Assuring that required a series of swaps engineered by Stieber and the conservation district. Neighboring landowners, the city, an electric utility and the school district had a stake in what became of the farm.

Keeping the farm in agricultural use blocked a neighbor from developing, so in December 2007 the Chegwyns traded land to give that neighbor a corridor for a street and to extend utilities. Ten acres went to the McMinnville School District, which needed space for a future middle school and would have been stopped at the property line otherwise.

Charlie then deeded seven acres to the soil and water conservation district, which leased part of it to the city for a park — Chegwyn Farms Neighborhood Park, with bathrooms shaped like barns. It opened July 6 and immediately filled with kids. The conservation district may build a new office on part of the property.

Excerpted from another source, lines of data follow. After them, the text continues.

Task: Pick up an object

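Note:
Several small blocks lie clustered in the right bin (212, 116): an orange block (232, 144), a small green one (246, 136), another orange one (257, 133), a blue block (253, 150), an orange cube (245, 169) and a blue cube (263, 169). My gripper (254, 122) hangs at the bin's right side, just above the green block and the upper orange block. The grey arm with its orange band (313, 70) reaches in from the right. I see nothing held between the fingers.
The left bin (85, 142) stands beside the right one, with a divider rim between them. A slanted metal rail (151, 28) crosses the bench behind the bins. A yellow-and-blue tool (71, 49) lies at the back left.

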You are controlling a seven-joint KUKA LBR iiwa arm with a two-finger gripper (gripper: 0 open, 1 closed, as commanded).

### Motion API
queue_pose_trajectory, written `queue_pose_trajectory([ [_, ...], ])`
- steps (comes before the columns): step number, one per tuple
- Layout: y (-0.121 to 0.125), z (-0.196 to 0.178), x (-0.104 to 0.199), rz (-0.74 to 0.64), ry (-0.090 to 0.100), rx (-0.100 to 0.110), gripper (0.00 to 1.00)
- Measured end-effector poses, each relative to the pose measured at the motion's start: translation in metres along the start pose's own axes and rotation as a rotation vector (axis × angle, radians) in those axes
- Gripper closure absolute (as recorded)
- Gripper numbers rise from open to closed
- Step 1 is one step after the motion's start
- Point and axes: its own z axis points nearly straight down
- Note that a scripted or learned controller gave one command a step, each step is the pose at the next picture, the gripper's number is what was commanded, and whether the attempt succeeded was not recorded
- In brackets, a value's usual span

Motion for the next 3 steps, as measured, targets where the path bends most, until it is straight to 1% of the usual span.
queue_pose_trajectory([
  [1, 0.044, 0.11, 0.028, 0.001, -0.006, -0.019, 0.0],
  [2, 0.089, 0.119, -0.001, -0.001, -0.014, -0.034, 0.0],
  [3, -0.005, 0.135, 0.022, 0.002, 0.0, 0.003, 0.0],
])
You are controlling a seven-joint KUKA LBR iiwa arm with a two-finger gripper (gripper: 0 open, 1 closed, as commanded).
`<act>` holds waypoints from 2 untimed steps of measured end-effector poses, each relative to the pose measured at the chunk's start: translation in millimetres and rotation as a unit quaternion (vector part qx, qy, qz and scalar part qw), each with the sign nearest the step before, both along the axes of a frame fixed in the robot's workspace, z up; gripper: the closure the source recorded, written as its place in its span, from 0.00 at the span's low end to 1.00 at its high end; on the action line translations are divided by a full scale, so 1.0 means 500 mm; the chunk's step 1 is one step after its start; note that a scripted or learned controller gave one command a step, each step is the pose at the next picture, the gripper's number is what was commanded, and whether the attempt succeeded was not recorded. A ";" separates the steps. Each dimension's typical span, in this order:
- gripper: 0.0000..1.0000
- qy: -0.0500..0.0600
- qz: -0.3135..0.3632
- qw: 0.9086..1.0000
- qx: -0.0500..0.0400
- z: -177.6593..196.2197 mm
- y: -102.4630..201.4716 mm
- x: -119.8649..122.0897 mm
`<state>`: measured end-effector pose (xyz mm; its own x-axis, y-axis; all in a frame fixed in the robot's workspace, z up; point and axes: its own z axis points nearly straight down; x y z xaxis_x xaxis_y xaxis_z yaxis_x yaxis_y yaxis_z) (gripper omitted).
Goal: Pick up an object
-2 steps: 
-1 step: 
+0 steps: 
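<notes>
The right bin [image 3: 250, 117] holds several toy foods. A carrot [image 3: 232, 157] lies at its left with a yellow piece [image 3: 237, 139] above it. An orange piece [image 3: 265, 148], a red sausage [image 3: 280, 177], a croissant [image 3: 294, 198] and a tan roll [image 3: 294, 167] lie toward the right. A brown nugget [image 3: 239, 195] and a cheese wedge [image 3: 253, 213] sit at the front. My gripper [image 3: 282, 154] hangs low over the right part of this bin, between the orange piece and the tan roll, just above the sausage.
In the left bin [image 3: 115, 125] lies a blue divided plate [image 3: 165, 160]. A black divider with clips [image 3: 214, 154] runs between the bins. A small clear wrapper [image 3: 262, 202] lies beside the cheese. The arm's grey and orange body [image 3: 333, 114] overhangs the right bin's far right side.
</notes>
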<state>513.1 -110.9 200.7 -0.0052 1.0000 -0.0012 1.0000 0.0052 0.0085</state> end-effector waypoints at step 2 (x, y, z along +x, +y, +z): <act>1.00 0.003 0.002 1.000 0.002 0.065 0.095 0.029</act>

In April 2008, Chegwyn Farms filed a conservation easement — like a deed restriction — that prohibits subdivision and development of the remaining 170 acres. Stieber says the easement is worth $6.5 million — the value that would have accrued if the property had been developed.

In March 2009, Charlie and Agnes Betty transferred ownership of the farm to the soil and water district. To honor them, the district applied for Oregon Century Farm certification, granted this summer. Chegwyn Farms now is officially among the 1,151 Oregon farms and ranches operated by the same family, on the same land, for 100 years or more.

“It’s an indication of our family’s perseverance,” Agnes Betty says.